GOAL OF THE EXERCISE: Repeat exactly, and only, the lines of the entries below from the one with "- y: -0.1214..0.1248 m" through the one with "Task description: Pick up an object", both ends included.

Collected data
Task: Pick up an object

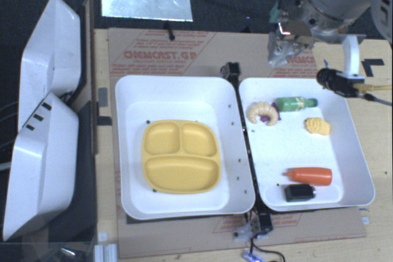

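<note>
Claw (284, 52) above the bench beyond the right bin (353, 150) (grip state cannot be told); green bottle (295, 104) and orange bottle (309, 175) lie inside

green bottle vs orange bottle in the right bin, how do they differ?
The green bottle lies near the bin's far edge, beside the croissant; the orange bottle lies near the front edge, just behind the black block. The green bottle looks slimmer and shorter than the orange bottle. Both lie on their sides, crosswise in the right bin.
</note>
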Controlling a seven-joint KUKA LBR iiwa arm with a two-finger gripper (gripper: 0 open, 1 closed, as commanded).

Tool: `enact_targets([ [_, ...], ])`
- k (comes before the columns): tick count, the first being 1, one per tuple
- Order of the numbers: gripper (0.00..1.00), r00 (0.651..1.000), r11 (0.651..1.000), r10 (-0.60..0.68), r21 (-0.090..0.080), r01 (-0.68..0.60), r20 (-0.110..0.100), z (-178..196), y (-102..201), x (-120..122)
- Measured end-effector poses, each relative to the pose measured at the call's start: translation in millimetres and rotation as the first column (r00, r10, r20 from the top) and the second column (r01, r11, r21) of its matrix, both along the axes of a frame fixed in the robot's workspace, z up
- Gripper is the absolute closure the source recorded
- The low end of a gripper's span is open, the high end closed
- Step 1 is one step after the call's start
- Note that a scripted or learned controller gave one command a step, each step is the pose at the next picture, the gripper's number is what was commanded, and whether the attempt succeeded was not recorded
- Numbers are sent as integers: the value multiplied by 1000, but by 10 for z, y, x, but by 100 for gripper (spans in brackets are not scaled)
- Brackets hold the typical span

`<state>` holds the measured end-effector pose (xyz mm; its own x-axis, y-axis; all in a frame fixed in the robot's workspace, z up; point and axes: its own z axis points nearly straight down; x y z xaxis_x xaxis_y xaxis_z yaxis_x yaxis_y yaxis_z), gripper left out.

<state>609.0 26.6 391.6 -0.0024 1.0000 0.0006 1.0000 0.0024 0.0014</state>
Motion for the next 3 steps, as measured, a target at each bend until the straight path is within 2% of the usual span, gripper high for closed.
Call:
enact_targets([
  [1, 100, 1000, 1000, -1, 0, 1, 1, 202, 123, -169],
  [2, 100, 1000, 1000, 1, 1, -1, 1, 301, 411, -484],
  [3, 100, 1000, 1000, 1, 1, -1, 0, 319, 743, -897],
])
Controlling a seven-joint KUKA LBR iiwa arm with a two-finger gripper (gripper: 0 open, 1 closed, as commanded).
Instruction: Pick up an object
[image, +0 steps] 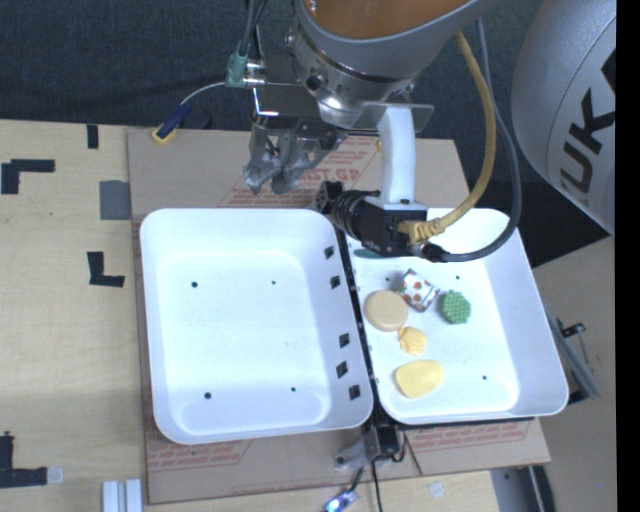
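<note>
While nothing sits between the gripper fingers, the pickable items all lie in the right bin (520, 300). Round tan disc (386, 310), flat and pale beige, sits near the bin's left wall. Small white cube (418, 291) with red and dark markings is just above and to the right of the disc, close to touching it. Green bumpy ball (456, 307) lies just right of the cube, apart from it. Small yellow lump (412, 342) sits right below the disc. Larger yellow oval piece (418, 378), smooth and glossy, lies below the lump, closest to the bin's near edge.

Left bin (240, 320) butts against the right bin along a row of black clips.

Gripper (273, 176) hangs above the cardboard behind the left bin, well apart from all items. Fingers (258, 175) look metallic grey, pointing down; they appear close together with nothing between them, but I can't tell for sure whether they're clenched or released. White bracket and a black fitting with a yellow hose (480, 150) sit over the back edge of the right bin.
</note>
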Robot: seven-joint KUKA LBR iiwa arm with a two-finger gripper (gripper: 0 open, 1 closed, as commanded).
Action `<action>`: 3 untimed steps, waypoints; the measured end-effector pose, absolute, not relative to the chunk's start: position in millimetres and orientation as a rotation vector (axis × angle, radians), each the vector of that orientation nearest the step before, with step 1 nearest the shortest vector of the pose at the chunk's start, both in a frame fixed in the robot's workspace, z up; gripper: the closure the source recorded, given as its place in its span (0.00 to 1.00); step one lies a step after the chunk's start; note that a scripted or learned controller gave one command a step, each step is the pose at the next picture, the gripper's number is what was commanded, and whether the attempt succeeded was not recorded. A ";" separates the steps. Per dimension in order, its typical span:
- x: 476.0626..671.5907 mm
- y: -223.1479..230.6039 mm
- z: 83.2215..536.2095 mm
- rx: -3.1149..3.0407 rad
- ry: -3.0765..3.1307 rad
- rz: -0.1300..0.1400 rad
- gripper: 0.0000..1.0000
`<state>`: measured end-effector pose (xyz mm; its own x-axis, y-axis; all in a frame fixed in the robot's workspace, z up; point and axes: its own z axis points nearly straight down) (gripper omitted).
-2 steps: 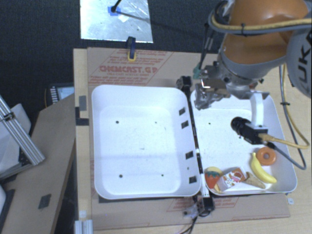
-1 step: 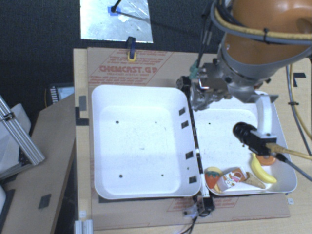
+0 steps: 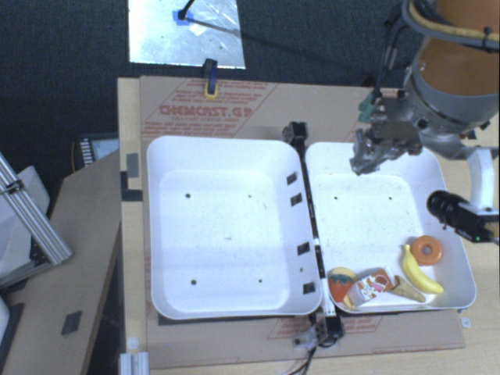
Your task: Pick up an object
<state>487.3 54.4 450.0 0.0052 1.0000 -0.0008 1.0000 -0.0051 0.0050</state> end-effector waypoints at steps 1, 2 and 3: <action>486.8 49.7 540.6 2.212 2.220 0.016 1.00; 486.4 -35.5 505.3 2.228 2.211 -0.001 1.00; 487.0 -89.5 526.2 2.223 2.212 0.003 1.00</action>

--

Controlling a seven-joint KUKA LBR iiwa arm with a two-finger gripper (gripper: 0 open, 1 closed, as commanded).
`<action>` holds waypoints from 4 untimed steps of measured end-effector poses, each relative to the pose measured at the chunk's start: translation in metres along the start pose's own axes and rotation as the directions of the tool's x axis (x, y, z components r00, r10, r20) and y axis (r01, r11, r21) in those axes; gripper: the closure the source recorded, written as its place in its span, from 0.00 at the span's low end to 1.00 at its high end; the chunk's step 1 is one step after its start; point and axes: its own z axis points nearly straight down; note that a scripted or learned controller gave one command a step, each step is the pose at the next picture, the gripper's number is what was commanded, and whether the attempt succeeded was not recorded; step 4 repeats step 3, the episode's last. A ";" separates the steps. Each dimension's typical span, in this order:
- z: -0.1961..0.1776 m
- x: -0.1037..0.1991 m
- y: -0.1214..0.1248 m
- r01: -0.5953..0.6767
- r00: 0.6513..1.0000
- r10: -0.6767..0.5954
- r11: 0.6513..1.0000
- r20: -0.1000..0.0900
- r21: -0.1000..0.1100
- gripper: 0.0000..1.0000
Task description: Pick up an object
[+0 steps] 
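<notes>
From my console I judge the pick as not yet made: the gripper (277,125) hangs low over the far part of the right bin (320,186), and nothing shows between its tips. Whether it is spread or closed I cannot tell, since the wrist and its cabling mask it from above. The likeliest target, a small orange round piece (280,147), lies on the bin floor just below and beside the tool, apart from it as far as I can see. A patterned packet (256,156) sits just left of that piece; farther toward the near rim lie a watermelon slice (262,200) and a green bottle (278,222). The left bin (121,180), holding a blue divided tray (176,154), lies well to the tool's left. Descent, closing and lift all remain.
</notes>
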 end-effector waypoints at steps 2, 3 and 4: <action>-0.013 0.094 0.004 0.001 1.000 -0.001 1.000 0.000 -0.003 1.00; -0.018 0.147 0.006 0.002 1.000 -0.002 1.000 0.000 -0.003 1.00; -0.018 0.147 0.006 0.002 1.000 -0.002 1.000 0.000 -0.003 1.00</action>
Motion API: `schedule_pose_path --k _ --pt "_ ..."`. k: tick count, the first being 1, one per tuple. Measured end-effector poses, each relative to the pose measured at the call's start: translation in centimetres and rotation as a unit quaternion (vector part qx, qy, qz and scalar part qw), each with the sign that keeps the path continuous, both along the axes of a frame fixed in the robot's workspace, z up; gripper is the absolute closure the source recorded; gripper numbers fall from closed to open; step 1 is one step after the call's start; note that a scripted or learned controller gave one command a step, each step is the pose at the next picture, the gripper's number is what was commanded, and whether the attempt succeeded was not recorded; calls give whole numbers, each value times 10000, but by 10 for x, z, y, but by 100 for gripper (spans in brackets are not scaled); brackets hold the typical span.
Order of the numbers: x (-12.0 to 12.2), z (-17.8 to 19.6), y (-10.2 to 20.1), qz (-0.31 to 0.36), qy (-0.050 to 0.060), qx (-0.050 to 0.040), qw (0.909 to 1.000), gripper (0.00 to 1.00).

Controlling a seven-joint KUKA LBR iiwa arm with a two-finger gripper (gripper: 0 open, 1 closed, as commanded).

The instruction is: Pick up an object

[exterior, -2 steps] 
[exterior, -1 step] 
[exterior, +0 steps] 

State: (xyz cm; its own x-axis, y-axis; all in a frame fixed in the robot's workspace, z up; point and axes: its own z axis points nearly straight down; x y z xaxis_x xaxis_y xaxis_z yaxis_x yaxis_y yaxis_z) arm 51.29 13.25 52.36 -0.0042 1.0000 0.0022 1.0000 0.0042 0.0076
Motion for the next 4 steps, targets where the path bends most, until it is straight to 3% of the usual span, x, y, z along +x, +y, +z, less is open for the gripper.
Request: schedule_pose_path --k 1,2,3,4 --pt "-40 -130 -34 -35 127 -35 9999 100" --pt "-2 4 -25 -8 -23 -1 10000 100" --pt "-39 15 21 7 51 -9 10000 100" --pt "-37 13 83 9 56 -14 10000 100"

RESULT:
- y: -0.1214..0.1248 m
- r01: -0.5953..0.6767
- r00: 0.6513..1.0000
- r10: -0.6767..0.5954
- r11: 0.6513..1.0000
- r20: -0.1000..0.0900
- r21: -0.1000..0.1100
- gripper: 0.0000..1.0000
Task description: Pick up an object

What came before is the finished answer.